### What to produce
Pictures aside, repeat the whole listing word for word.

--*--

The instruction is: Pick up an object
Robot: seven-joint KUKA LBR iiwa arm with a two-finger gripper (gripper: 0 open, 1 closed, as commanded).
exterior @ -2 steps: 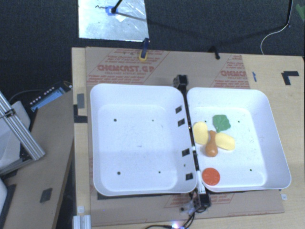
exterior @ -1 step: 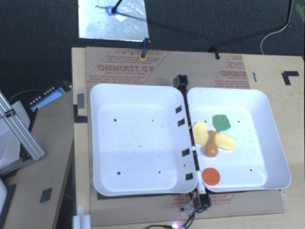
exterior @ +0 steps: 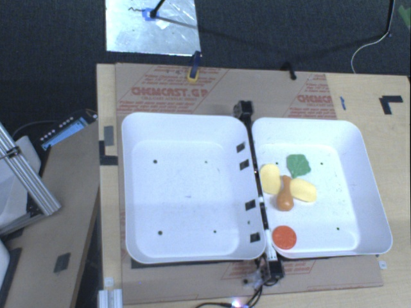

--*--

### Solution for this exercise
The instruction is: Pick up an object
Robot: seven-joint KUKA LBR iiwa arm with a two-finger gripper (gripper: 0 open, 1 closed, as commanded).
exterior @ -2 steps: 
exterior @ -1 step: 
exterior @ +0 steps: 

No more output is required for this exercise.